Directions for this task
Copy out each line below exactly as written.
◆ ◆ ◆ ◆
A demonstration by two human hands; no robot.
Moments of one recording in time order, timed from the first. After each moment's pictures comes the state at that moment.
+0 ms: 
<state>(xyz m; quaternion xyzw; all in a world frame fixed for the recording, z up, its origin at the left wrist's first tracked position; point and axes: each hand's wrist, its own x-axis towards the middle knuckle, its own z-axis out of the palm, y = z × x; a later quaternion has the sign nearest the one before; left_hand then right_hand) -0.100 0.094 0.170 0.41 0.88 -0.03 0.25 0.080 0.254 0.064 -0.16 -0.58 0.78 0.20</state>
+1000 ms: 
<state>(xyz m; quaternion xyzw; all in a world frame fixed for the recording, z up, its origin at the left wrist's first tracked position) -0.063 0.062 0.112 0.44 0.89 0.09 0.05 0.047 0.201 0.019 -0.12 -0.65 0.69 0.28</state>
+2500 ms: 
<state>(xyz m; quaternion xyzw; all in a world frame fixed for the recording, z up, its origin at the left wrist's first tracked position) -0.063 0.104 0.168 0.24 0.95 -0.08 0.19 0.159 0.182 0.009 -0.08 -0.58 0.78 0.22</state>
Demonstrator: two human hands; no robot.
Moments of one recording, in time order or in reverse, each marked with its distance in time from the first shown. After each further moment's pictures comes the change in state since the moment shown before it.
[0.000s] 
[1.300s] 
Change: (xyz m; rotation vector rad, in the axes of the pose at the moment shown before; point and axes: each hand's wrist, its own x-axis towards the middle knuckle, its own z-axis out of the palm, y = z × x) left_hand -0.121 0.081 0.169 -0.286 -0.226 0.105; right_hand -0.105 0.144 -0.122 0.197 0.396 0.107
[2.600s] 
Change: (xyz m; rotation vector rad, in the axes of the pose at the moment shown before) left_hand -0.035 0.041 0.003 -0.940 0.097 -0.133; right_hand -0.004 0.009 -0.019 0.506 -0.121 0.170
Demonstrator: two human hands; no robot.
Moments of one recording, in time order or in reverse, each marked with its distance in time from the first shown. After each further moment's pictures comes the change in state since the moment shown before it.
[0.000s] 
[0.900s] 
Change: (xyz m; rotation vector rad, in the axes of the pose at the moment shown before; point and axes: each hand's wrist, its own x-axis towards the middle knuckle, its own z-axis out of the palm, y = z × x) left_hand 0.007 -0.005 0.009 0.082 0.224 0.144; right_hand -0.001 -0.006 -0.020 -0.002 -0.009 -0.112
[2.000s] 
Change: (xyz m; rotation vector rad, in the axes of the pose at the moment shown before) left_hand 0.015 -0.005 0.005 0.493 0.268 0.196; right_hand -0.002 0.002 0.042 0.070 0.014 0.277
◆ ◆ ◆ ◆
Exercise output
A demonstration by two human hands; no robot.
Moments of one recording in time order, timed from the first. After each moment's pictures comes the state at that moment.
+0 ms: 
<state>(xyz m; quaternion xyzw; all in a world frame fixed for the recording, z up, its origin at the left wrist's first tracked position; point and axes: each hand's wrist, its own x-axis towards the middle knuckle, its own z-axis out of the palm, y = z × x; a later quaternion has the sign nearest the one before; left_hand then right_hand) -0.100 0.094 0.170 0.41 0.88 -0.03 0.25 0.080 0.254 0.064 -0.16 -0.58 0.78 0.20</state>
+1000 ms: 
<state>(xyz m; quaternion xyzw; all in a world frame fixed for the recording, z up, its origin at the left wrist's first tracked position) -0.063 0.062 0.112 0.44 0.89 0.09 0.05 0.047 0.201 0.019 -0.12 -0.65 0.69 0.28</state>
+2500 ms: 
<state>(xyz m; quaternion xyzw; all in a world frame fixed for the recording, z up, its origin at the left wrist's first tracked position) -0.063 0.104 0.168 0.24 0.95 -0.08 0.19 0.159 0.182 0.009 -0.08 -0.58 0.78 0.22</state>
Demonstrator: two human hands; no robot.
Moments of one recording, in time order or in reverse, each marked with its distance in time from the first shown. After each further moment's pictures comes the change in state since the moment shown before it.
[0.000s] 
[1.300s] 
Change: (xyz m; rotation vector rad, in the axes of the pose at the moment shown before; point and axes: each hand's wrist, its own x-axis towards the middle knuckle, its own z-axis out of the palm, y = z × x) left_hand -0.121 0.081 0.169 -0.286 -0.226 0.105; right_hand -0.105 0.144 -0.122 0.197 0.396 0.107
[2.600s] 
Change: (xyz m; rotation vector rad, in the axes of the pose at the moment shown before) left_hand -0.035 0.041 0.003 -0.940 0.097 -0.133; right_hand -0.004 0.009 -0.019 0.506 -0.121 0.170
Demonstrator: two human hands; no robot.
Moments of one recording, in time order or in reverse, each marked with its distance in time from the first shown. After each further moment's pictures comes the change in state since the moment shown before it.
[0.000s] 
[0.900s] 
Change: (xyz m; rotation vector rad, in the axes of the pose at the moment shown before; point and axes: each hand's wrist, its own x-axis towards the middle knuckle, its own z-axis out of the palm, y = z × x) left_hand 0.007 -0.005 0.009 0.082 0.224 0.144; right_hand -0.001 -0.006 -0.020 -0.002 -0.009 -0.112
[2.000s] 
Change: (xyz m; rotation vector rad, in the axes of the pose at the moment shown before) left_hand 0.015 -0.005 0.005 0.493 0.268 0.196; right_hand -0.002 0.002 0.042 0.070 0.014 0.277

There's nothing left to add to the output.